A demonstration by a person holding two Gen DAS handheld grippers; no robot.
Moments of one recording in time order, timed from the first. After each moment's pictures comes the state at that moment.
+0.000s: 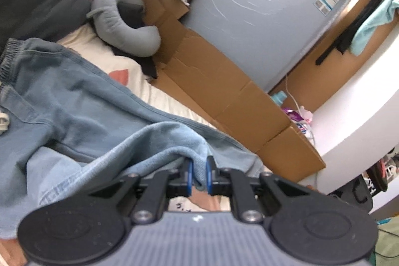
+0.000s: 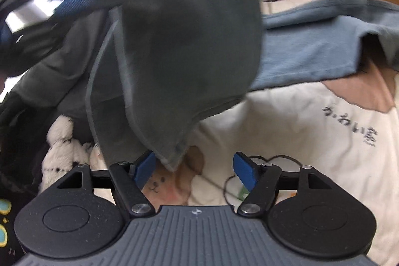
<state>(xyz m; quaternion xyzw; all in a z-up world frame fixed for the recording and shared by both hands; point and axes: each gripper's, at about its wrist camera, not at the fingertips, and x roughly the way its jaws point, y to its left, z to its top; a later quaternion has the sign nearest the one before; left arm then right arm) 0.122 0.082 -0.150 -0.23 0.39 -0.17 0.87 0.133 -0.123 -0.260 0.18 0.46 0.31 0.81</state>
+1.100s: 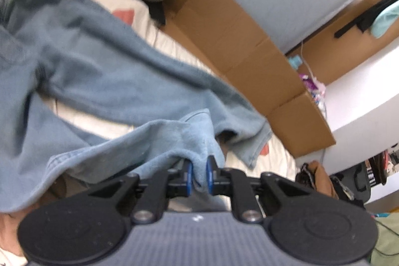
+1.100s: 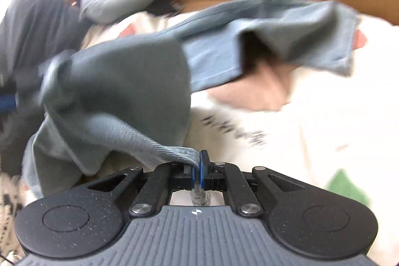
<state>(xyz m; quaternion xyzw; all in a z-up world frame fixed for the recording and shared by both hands) 0.130 0.056 -0.227 -0.25 0.48 -0.18 0.82 0.156 -0.207 -0.292 0.16 0.46 0.10 0.87</state>
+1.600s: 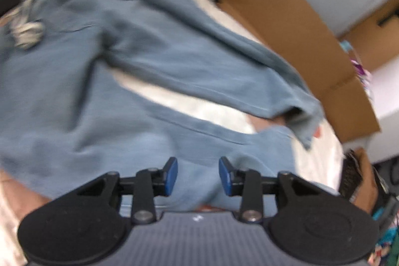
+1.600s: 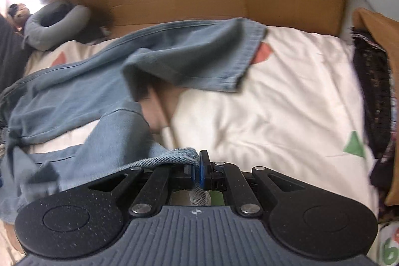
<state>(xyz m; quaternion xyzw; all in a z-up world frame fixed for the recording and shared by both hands) 0.115 0.127 -0.273 -0.22 0.54 -0.07 0.81 0.132 -0.314 -0.289 0.13 0.45 -0.02 0.88</state>
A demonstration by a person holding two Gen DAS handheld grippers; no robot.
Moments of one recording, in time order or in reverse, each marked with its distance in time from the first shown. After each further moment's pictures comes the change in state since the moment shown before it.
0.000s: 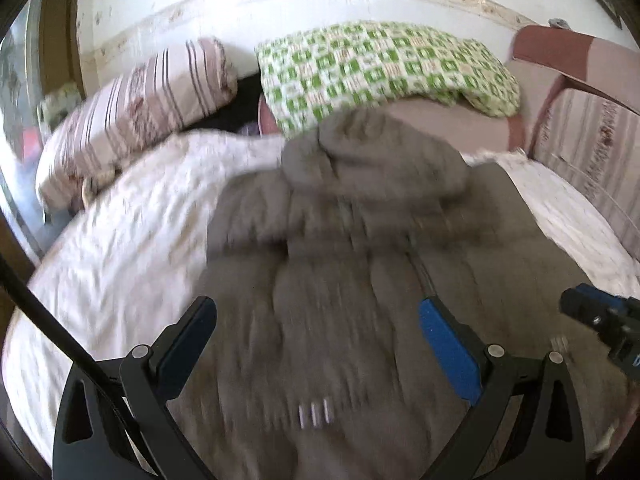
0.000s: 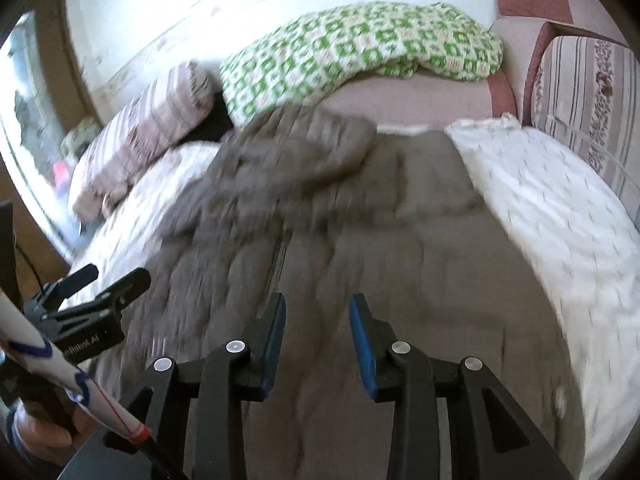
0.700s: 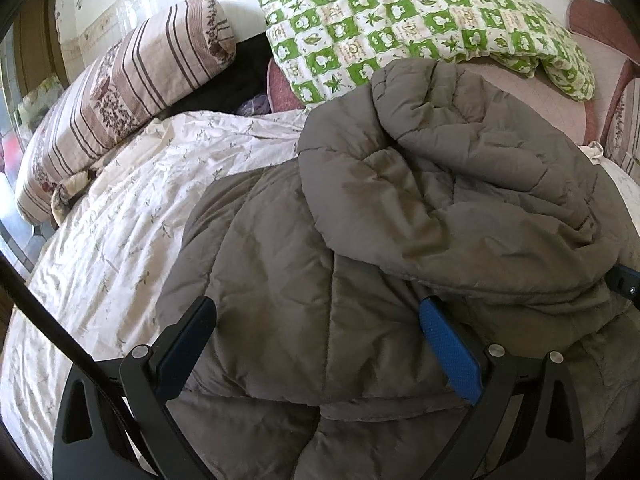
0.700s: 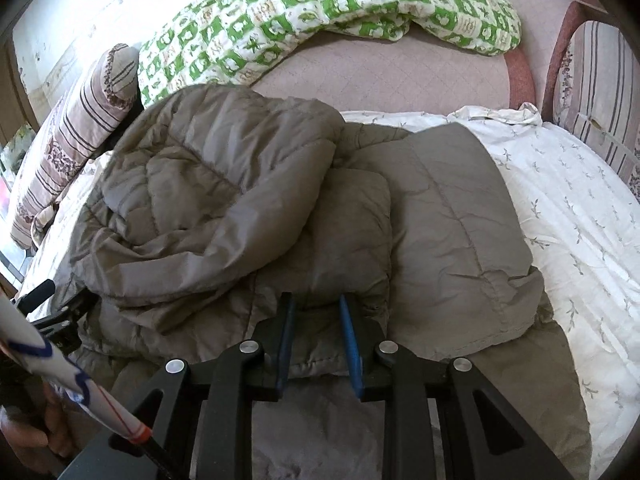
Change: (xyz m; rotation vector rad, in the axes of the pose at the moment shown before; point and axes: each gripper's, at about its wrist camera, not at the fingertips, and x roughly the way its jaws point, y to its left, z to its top) left arm 0.195 0.027 0.088 0.018 0.071 0.113; right arm 0.183 -0.056 0.123 0.053 0.053 -0.112
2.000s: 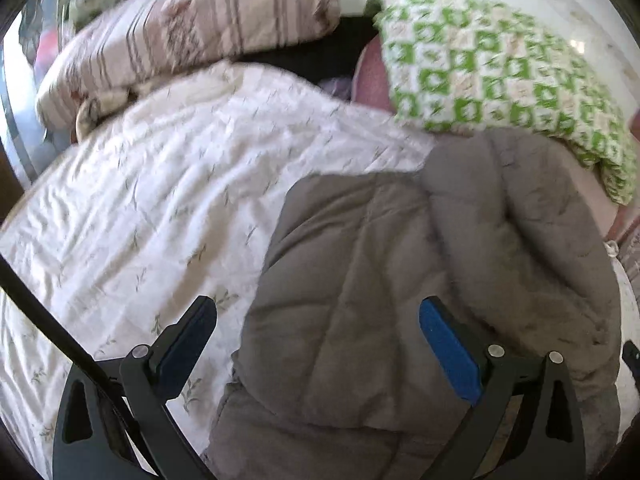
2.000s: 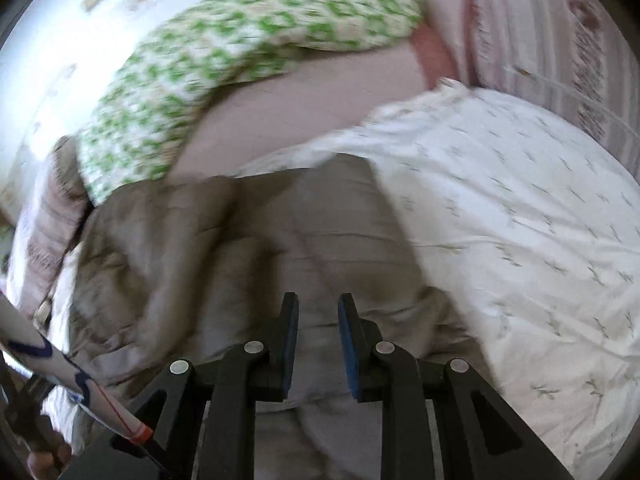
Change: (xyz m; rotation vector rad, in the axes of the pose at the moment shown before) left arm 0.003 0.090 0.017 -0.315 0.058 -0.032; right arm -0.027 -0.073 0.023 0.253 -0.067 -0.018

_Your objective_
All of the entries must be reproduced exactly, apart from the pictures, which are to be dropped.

_Reply_
A demonstration by a person holding two Gen DAS handheld grippers; no robot.
Moments of one recording in time order, timed from the first. After each moment's pictures comes the state at that moment.
+0.000s: 
+0.000s: 
<state>(xyz m; quaternion xyzw; all in a z-up world frame fixed for the recording and shared by both hands; point and axes: each gripper's, at about its wrist camera, not at the fingertips, and x roughly the way its jaws point, y to its left, z to its top; a later quaternion has the sign nearest the one before; left arm then right arm) 0.122 0.082 -0.150 -0.23 0.39 -0.17 0.87 0.133 -0.123 -0.260 0.18 0.46 0.31 0.81</state>
+1.100s: 
+1.100s: 
<state>(xyz m; quaternion xyzw; all in a z-up world frame fixed for the recording and shared by both hands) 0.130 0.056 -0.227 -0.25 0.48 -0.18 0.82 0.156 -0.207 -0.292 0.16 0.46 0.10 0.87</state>
+1.600s: 
+1.600s: 
<state>(xyz m; quaternion xyzw; all in a z-up world frame fixed for the recording and shared by both hands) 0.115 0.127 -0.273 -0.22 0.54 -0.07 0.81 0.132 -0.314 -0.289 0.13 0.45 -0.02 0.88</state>
A demonstration by a person holding two Gen DAS handheld grippers; no robot.
Moments of one recording, in time order or in reverse, each marked with its distance in time from the first shown. After each further moment's pictures comes the change in state since the moment shown before it.
0.000s: 
0.000s: 
0.700s: 
0.700s: 
Change: (xyz m; rotation vector rad, in the axes of the pose at the moment shown before; point and axes: each gripper's, at about its wrist camera, not at the fingertips, and x roughly the way its jaws point, y to its left, z to its top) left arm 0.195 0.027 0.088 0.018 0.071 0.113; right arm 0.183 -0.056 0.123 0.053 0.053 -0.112
2.000s: 
2.000s: 
Change: (xyz m; rotation vector rad, in the axes of the pose at the moment shown before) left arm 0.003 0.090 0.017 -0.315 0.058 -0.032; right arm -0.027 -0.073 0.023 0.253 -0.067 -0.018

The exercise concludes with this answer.